Scan the data beneath this task and copy each line that includes "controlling".
━━━ DATASET EXCERPTS
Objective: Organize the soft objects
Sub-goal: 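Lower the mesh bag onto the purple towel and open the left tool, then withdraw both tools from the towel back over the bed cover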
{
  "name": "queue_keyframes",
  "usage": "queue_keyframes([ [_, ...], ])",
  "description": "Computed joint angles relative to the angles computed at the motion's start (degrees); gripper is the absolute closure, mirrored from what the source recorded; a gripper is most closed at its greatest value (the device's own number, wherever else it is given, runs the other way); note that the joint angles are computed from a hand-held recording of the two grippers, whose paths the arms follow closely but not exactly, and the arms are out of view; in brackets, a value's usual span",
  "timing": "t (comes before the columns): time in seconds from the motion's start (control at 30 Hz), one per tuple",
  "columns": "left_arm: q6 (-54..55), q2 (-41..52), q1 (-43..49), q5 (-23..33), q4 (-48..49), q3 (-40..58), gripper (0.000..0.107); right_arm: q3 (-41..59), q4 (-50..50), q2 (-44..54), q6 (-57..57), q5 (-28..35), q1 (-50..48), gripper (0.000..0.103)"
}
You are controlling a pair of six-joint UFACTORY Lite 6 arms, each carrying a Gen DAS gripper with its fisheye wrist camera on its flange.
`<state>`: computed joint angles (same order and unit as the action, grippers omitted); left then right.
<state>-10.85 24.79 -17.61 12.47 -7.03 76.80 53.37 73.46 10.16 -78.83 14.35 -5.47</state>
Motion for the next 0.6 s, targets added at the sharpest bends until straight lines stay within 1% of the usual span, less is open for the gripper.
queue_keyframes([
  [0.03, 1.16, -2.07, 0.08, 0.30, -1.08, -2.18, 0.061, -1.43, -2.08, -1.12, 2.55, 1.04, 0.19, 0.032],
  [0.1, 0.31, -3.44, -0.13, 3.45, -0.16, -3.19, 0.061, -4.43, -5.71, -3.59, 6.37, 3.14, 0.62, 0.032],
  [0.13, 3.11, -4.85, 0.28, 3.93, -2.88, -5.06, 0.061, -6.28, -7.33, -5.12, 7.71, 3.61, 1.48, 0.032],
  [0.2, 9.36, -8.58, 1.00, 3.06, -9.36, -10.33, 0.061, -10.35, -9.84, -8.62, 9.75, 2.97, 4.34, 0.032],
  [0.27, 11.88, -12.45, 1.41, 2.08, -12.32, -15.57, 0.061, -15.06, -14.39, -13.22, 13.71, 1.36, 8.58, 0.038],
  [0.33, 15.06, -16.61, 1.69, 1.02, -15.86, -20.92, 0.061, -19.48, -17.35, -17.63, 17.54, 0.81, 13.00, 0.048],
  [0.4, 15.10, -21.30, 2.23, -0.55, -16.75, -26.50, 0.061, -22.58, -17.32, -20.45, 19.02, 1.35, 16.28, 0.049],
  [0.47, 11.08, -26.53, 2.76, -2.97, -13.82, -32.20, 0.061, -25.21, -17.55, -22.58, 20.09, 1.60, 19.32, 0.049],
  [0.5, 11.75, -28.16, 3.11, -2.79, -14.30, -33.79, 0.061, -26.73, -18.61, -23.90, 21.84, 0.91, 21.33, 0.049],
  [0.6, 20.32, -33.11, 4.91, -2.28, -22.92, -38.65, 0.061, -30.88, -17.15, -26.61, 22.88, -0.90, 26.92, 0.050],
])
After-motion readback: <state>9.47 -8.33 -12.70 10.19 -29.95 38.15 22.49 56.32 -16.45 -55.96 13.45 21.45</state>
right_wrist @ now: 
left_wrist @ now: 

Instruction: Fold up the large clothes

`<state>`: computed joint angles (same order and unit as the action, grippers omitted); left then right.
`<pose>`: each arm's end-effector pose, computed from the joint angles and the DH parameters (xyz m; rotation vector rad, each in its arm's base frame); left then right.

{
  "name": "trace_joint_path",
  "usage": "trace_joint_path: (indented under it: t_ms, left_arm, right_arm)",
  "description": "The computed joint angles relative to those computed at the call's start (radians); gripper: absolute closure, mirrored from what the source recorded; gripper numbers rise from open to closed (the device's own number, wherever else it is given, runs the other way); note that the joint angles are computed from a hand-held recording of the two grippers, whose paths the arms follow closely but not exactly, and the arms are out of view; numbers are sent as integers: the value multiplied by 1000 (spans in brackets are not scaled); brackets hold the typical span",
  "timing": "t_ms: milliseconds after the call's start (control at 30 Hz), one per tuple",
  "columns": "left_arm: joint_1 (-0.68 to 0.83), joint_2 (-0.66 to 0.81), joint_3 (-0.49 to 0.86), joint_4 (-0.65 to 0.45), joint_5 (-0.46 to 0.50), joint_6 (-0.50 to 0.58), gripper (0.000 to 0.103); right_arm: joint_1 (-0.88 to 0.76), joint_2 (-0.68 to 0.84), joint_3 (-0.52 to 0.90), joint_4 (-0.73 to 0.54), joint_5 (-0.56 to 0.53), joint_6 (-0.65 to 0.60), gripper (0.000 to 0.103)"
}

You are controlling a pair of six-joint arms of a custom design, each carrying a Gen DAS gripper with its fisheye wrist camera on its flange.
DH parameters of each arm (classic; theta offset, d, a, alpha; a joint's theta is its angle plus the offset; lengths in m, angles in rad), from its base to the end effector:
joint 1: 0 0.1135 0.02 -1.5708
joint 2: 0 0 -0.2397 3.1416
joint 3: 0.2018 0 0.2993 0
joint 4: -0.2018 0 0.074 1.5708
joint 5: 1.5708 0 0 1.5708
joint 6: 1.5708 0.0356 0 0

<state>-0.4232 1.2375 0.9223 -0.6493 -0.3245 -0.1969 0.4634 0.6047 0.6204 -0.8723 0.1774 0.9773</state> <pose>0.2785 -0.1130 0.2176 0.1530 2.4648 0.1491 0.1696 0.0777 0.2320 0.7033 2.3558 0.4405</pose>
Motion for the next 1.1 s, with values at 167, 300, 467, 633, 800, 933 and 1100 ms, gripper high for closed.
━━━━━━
=== WRITTEN SOLUTION ===
You are controlling a pair of six-joint UFACTORY Lite 6 arms, each carrying a Gen DAS gripper with its fisheye wrist camera on its flange.
You are controlling a pair of six-joint arms of a custom design, each carrying a Gen DAS gripper with its fisheye wrist camera on its flange.

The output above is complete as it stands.